ASSIGNED TASK ▸
Look through the material below and return every line that contains "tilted".

━━━━━━━━━━━━━━━━━━━━━━━━━━━━━━

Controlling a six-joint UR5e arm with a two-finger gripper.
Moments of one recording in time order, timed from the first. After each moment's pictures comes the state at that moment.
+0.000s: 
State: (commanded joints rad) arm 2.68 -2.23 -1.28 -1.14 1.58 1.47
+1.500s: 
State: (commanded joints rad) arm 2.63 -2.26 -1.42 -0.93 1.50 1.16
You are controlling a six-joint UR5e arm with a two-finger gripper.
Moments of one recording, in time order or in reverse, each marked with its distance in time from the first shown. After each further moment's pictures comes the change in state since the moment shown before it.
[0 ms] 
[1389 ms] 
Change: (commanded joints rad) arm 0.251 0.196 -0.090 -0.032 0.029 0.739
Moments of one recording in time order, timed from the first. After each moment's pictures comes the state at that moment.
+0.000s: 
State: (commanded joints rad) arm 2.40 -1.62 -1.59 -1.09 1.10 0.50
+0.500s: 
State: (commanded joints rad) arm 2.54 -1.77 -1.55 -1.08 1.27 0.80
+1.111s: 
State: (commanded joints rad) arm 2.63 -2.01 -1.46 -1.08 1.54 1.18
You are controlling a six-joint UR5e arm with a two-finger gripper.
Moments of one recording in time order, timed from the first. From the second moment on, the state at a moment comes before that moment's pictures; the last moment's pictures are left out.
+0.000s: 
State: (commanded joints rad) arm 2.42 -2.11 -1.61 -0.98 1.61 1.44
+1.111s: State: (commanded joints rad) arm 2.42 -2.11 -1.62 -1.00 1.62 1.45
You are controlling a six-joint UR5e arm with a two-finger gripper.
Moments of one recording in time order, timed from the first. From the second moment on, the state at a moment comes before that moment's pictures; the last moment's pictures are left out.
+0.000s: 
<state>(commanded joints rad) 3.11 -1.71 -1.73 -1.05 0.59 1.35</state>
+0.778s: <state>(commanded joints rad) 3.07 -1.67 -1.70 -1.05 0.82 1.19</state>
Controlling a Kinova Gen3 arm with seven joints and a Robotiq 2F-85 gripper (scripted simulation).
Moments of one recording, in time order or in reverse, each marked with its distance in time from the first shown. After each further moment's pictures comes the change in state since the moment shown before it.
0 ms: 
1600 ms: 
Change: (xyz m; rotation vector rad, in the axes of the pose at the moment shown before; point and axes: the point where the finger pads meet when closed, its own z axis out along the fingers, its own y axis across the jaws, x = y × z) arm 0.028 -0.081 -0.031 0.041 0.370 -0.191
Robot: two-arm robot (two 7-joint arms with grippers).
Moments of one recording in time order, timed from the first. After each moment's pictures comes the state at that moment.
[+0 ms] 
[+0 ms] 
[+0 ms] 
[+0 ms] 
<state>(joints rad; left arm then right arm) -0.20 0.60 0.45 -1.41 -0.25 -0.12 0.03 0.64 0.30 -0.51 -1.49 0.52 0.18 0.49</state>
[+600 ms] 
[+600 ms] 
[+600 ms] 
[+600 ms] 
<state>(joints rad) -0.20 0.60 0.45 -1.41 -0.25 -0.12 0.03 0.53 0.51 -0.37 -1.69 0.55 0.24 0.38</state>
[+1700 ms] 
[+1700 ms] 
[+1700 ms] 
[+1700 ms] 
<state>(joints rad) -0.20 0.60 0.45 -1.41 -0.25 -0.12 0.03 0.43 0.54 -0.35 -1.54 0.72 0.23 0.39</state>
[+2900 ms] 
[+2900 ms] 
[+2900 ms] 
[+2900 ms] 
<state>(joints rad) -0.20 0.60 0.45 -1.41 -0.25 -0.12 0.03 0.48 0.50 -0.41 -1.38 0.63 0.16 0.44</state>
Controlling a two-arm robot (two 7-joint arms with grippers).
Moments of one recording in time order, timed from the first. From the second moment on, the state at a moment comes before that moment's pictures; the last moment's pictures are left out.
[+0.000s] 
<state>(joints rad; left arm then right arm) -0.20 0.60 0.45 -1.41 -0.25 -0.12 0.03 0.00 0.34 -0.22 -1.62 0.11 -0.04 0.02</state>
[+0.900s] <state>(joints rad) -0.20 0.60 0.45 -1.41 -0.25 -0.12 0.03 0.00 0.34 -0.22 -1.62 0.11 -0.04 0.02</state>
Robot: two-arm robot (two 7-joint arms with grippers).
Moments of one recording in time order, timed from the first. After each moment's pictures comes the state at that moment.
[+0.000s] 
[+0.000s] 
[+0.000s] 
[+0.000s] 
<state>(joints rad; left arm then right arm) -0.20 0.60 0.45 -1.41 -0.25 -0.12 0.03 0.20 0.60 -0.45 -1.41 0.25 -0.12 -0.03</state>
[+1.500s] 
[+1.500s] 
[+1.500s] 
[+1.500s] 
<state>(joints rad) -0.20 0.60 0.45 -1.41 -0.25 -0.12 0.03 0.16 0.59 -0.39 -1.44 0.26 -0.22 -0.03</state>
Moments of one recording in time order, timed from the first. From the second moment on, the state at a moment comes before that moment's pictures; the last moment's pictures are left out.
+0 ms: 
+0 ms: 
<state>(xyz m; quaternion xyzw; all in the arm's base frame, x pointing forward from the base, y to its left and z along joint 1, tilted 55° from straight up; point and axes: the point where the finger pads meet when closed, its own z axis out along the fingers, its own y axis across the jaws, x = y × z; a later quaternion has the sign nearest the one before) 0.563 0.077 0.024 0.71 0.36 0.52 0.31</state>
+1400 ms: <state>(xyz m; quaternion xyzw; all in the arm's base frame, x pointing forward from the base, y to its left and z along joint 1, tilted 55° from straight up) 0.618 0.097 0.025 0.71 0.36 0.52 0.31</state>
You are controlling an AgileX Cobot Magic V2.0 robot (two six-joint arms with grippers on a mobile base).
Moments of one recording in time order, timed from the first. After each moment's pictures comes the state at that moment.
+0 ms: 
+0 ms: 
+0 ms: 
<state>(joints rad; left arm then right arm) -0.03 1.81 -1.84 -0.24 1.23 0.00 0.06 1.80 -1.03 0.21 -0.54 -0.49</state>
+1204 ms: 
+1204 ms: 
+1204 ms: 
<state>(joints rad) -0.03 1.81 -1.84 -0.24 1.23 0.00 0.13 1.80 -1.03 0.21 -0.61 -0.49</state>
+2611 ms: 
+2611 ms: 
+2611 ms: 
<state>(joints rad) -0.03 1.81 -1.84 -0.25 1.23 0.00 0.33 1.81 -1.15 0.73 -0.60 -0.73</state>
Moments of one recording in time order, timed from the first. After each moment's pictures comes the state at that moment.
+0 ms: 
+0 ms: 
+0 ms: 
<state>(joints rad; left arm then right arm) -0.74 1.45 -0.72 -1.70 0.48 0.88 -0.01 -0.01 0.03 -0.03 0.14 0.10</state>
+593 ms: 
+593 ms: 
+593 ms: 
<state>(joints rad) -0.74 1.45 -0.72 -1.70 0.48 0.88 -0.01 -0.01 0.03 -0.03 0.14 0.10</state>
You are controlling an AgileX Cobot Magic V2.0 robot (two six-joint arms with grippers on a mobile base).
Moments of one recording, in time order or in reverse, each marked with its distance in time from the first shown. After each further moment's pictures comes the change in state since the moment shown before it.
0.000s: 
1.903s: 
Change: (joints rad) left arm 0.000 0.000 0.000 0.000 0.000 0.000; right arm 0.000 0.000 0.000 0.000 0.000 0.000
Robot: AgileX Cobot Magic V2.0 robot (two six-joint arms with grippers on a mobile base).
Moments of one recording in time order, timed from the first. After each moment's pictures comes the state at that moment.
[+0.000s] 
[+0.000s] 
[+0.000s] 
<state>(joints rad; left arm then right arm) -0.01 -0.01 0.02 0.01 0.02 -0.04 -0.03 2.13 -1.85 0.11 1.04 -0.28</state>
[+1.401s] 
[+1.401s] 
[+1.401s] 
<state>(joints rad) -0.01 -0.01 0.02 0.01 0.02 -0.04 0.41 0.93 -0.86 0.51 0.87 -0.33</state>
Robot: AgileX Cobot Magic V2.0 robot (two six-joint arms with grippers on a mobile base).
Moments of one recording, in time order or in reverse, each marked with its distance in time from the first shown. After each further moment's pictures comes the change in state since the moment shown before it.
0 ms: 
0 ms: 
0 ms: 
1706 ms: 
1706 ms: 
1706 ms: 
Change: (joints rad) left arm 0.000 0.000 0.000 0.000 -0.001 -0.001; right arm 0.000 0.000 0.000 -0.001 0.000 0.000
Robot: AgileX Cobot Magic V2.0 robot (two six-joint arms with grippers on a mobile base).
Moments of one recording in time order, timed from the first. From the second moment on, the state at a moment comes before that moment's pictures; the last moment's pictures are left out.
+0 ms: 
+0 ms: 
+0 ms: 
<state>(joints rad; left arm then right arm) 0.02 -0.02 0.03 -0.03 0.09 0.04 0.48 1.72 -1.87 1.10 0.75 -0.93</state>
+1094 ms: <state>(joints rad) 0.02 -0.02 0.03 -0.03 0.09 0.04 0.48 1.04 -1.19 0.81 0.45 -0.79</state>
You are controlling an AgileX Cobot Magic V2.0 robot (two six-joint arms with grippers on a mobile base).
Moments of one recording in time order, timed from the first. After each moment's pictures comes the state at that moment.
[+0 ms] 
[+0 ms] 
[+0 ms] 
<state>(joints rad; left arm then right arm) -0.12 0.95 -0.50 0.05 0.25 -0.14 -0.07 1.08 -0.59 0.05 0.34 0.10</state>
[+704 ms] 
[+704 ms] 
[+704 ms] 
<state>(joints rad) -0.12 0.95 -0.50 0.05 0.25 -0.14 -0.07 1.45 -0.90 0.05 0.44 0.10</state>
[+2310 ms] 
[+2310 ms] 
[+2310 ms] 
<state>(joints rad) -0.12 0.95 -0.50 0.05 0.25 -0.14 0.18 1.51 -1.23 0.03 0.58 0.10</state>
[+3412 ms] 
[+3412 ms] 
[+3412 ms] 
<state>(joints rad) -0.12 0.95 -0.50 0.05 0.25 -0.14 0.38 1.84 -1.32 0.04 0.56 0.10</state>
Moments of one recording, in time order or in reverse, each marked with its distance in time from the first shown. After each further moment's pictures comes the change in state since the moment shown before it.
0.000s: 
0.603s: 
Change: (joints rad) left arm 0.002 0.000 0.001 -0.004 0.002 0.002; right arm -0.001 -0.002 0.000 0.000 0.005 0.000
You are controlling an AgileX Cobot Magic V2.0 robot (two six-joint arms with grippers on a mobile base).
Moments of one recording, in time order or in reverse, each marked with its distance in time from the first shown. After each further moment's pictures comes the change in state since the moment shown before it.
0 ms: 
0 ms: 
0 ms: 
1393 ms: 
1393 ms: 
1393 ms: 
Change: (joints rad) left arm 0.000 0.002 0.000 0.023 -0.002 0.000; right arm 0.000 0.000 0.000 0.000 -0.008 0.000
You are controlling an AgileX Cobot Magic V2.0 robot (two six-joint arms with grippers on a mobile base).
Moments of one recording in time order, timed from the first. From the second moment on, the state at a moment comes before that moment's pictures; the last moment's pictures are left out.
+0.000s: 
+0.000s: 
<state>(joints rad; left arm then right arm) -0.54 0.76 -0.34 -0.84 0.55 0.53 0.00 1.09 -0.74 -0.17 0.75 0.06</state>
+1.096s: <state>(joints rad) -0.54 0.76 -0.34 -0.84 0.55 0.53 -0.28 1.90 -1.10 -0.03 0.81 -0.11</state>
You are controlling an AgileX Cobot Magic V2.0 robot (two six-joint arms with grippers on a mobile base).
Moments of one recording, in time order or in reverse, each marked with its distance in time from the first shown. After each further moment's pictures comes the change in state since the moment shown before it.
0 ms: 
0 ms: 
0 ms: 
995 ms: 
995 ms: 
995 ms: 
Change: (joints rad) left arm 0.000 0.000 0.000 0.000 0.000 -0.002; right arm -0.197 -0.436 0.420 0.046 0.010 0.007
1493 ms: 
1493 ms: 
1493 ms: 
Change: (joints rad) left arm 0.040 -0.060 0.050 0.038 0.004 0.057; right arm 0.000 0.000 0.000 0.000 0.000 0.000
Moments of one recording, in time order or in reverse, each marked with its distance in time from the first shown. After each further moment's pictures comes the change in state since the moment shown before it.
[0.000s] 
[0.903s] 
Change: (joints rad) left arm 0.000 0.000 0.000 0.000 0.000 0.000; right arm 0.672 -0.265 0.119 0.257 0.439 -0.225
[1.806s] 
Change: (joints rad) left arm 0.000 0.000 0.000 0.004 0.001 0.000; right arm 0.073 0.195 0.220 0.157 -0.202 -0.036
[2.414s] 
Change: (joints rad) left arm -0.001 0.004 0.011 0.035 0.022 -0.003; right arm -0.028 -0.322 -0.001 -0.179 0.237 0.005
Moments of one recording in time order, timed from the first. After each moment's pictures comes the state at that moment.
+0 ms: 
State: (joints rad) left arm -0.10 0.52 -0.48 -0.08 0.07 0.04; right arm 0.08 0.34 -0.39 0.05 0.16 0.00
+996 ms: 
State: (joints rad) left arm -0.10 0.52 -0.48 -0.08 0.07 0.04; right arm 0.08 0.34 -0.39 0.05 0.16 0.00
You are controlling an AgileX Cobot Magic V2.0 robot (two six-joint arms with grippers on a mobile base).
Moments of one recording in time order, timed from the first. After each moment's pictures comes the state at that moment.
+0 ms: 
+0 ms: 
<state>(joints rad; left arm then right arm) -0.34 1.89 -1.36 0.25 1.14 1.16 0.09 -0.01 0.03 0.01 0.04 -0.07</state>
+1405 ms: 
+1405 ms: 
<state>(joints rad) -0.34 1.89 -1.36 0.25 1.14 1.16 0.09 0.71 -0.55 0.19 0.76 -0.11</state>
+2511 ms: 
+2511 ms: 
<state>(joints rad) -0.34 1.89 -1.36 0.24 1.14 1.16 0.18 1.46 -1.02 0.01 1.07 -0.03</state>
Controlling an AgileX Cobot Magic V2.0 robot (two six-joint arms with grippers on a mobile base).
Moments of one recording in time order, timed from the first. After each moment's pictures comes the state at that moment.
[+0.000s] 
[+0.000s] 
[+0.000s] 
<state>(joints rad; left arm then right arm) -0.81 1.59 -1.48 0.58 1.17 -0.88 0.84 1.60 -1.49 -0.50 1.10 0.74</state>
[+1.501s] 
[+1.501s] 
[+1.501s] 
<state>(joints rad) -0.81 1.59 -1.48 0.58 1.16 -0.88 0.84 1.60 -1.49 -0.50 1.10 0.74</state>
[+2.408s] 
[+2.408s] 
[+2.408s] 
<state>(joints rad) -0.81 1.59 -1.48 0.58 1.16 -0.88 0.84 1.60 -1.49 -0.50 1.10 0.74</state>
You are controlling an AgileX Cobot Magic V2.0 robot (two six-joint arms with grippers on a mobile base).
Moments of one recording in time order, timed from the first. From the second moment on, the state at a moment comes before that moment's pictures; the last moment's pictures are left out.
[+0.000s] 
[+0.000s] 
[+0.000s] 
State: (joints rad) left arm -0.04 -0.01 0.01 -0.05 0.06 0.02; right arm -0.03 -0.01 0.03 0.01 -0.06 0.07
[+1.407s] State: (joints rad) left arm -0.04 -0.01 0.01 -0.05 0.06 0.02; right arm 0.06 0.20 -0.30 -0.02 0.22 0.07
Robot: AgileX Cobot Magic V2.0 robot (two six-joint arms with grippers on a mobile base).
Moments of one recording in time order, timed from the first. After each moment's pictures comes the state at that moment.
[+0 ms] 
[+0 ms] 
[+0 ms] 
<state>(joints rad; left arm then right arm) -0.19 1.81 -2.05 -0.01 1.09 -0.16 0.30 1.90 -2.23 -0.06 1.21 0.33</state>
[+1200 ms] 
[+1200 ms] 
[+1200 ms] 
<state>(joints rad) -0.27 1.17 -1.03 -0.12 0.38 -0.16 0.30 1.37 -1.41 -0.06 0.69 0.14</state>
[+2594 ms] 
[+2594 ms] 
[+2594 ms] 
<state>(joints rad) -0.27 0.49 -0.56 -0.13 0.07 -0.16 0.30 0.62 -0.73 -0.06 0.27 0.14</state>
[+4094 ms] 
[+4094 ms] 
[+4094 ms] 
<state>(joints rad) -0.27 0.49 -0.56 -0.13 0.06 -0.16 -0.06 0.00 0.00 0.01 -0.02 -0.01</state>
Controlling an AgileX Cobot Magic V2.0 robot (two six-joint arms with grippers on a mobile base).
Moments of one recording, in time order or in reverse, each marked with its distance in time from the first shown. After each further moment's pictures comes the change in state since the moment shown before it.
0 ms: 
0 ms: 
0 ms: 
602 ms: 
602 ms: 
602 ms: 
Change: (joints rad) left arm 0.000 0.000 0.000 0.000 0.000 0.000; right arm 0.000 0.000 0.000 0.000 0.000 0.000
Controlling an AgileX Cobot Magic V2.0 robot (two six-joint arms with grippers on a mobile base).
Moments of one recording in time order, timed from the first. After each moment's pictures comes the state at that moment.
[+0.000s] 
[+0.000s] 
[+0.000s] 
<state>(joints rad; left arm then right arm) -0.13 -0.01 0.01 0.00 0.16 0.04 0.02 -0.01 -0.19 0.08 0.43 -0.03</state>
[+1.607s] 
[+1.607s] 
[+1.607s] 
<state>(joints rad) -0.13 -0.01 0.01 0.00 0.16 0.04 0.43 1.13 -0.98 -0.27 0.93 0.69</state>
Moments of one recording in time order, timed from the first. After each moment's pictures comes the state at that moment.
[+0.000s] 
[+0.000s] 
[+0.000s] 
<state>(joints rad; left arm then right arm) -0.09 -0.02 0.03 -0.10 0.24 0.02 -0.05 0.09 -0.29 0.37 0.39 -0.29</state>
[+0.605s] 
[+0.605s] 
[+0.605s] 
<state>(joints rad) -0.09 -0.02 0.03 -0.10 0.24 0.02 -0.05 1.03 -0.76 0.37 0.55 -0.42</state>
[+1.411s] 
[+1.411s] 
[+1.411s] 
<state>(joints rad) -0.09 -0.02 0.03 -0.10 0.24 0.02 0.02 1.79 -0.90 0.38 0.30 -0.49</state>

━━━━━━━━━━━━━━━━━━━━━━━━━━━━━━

SOLUTION ▸
<state>(xyz m; quaternion xyzw; all in the arm's base frame, x pointing forward from the base, y to its left and z along joint 1, tilted 55° from straight up; point and axes: the point where the finger pads meet when closed, its own z axis out along the fingers, its own y axis across the jaws, x = y × z; a later quaternion has the sign nearest the one before) 0.563 0.077 0.024 0.71 0.36 0.52 0.31</state>
+1400 ms: <state>(xyz m; quaternion xyzw; all in the arm's base frame, x pointing forward from the base, y to its left and z along joint 1, tilted 55° from straight up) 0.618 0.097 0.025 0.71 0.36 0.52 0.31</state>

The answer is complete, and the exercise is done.